Exchange Rates
Speculative attacks

During the European exchange market turmoil of 1992/3, it was evident that speculative attacks tended to spread across currencies. In Discussion Paper No. 1055, Research Fellow Stefan Gerlach and Frank Smets use a two-country version of the model developed by Flood and Garber (1984) to show how a speculative attack against one currency may accelerate the `warranted' collapse of a second parity. More importantly, even if the parity of the second currency is viable in the absence of a collapse of the first one, it might be subjected to a speculative attack if the reserves available to defend the parity are `small'.

The authors present a model which partially explains the contagion of speculative attacks. The economies are both assumed to operate a fixed exchange rate regime which, depending on the extent to which the central bank extends credit, may collapse. The forced depreciation of one currency, however, has real effects on prices and income in the other country through its effect on that country's competitiveness. This makes the collapse times interdependent. With excessive credit creation in both countries, it is shown that the collapse of the first exchange rate peg speeds up the collapse of the second fixed exchange rate regime. The reason for this is that the collapse of the first currency leads to a real appreciation of the second currency, which depresses income and prices in the second country. This in turn reduces the demand for money and causes a loss of foreign exchange reserves. With lower foreign exchange reserves, the ability to withstand a speculative attack is reduced, and the collapse of the second parity accelerated.

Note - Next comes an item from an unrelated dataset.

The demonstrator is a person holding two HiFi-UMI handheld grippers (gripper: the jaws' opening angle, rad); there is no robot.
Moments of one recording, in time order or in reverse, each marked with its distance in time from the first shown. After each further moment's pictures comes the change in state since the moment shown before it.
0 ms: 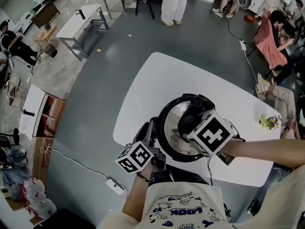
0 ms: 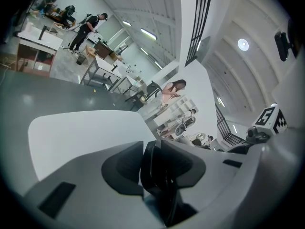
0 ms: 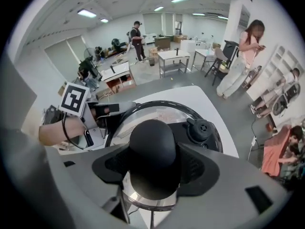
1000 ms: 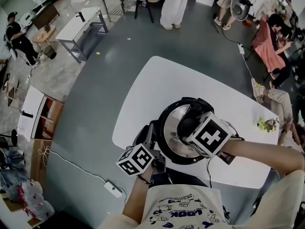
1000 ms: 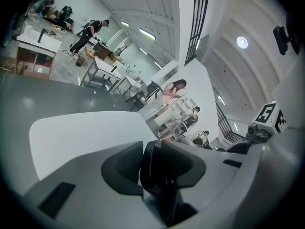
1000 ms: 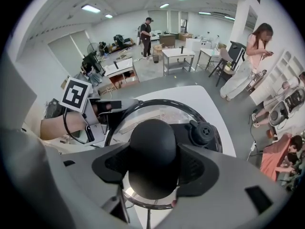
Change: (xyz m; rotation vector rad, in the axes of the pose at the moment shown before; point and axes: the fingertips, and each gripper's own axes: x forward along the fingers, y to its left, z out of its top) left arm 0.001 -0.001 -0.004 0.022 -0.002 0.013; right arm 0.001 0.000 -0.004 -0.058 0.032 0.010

Furthermore, a parity that is otherwise sustainable may be attacked in the event of a successful attack on another currency. Thus, `unwarranted' contagion may occur. The authors also demonstrate that the contagion effects in the model are stronger the lower the degree of real and nominal wage flexibility, the higher the degree of trade integration between the two countries, and the less integrated the two countries are with the anchor country.